This is a scraper for the matrixbooking api, to scrape bookings data and associated metadata into an Athena database, to allow for easier analysis with automatically updating data. The approach is modelled on the scraper for the Occupeye api. While it's geared towards the automated scrape use case, the functions are intended to be transparent enough to allow for interactive analysis and modification. In addition, there is a notebook with some useful functions to act as a scratchpad.
This script is used to define and create the Athena database, matrix_db
. It creates the tables; defines the columns in the tables; exports the schema into JSON (more on that later) and finally creates the database. It remains in this repo both to demostrate how it was defined, as well as to allow for an easy interface if the schema needs to be changed - just edit the script and run again to rebuild (though you'll likely need to rescrape the data if you do so).
The database contains three tables: bookings, locations and joined_rooms. Bookings and locations are updated via the scraper.
Joined_rooms is (currently) a manually-uploaded CSV, which maps the location_id that represents a booking across multiple rooms to the locations of the constituent rooms. For example, in 102PF, conference rooms 1A, 1B and 1C can be combined.
This is the main function for use in Airflow. This defines a command line function to scrape a specified day's worth of bookings. In the context of the Airflow task, it's designed to scrape bookings that occurred (or should have occurred) yesterday. These daily snapshots are combined into an Athena database, which is then queried and combined with the Occupeye db via a CTAS query to create an app db that the matrixbooking app (https://github.com/moj-analytical-services/matrixbooking) will query in turn.
This contains the main functions for scraping data from the API. The API documentation is here: https://developers.matrixbooking. Note that at the time of writing, the method of authentication is different from what is described in the documentation. The api url is https://app.matrixbooking.com/api/v1 rather than https://api.matrixbooking.com, and authentication is controlled by POSTing to api/v1/users/login, and receiving a cookie in return. That occurs in the matrix_authenticate(session)
function.
The main function, scrape_days_from_api
, works as follows:
get_bookings_df
, which:
pd.io.json.json_normalize
metadata/bookings_renames.json
, which is a dictionary of key/value pairs corresponding respectively to the source column names and the desired Athena database column namesbookings_renames.json
, and renames them to the values.{start_date}.parquet
Confirmed / cancelled / tentative - if you specify these statuses in the booking API call, then it only returns a subset of actual bookings - if you don't it only returns non-cancelled ones. We don't include status because it doesn't return everything.
Bookings table - https://app.matrixbooking.com/api/v1/booking
Locations table - https://app.matrixbooking.com/api/v1/org/43/locations
Note: The location API data is only a snapshot of current locations, there is no historic location data available from the API. This means that the historical location data should not be overwritten. (See Issue #56 for more details)
This script constructs the column rename files, so if they need to change (if the API and/or desired Athena schema changes), edit this script and rerun.
This script contains a single function, composed of several CTAS queries, which will delete and rebuild a synthesised database that matrixbooking can query.
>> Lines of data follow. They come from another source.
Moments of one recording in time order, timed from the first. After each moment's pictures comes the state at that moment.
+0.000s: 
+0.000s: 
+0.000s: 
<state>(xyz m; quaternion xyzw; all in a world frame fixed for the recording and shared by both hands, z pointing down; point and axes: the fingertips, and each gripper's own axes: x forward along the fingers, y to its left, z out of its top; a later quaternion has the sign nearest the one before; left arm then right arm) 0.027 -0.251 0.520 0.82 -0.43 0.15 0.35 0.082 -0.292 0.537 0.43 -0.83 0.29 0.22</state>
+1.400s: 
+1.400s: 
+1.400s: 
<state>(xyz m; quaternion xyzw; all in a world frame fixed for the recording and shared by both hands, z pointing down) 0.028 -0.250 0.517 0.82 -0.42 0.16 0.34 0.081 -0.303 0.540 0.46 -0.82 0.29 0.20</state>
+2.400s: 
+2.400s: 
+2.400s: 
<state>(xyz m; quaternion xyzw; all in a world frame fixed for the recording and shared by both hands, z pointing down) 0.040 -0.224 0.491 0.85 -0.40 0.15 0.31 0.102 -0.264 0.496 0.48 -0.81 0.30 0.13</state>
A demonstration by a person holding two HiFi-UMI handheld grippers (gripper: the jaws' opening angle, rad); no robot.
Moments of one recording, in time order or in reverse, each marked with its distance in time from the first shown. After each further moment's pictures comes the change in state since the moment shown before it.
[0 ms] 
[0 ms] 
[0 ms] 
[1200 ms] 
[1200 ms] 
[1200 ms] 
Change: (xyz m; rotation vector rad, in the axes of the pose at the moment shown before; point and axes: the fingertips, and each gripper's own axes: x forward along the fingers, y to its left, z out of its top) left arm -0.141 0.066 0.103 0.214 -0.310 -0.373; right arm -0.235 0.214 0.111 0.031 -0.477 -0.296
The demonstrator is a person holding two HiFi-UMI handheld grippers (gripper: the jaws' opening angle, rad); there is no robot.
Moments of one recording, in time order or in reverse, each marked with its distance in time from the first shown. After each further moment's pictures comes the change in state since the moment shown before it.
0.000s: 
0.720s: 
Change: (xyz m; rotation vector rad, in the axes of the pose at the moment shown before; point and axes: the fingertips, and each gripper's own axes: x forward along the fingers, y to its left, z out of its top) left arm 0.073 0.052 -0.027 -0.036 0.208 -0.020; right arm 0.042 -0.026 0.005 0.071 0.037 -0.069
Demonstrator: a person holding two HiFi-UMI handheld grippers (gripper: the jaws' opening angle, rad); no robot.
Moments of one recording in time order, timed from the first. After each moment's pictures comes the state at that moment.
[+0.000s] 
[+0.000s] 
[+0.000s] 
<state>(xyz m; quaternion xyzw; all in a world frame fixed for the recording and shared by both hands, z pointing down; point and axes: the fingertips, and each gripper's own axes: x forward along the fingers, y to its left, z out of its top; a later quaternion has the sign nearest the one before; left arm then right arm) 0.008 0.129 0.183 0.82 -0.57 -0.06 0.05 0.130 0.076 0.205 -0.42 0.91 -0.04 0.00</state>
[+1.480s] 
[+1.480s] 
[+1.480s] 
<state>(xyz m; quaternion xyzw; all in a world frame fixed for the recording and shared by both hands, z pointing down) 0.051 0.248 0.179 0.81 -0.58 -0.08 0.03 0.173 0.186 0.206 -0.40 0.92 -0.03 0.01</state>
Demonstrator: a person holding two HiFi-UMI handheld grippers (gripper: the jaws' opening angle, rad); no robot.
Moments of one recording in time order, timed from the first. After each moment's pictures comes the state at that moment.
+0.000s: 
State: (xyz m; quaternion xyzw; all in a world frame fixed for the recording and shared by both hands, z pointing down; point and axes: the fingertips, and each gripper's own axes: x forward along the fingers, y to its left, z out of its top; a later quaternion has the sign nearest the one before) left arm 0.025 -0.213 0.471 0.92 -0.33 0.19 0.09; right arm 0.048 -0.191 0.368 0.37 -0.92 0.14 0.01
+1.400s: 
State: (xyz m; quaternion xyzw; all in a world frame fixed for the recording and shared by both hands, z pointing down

This database, matrixbooking_app_db
contains the following tables
This involves a slightly complex transformation, due to the need to deal with joined rooms. For bookings on multiple rooms, we need the location_id of the individual room in order to link to Occupeye, but still need to know that they're from joined rooms. It therefore starts with a subquery that left-joins the joined_rooms table, adds columns for the joined name and split name, and id, and uses coalesce() to use the split_id from joined_rooms if available, or just the location_id otherwise. The query then selects everything from this table, inner joins on the locations table to add the capacity and longQualifier (the zone and building), then inner joins on the Occupeye sensors metadata.
More simple. This just inner joins matrix_db.locations
to occupeye_db_live.sensors
, to get metadata on rooms from both matrix and occupeye.
Gets the sensor observations from Occupeye, attaches the metadata from the sensors table, and inner joins on matrix_db.locations
so it only get rooms on matrix.
This gets the survey name, start date and end date from the Occupeye surveys joined to the matrixbooking_app_db.locations
, to get just the occupeye surveys that have matrix data (and hence can be selected in the app).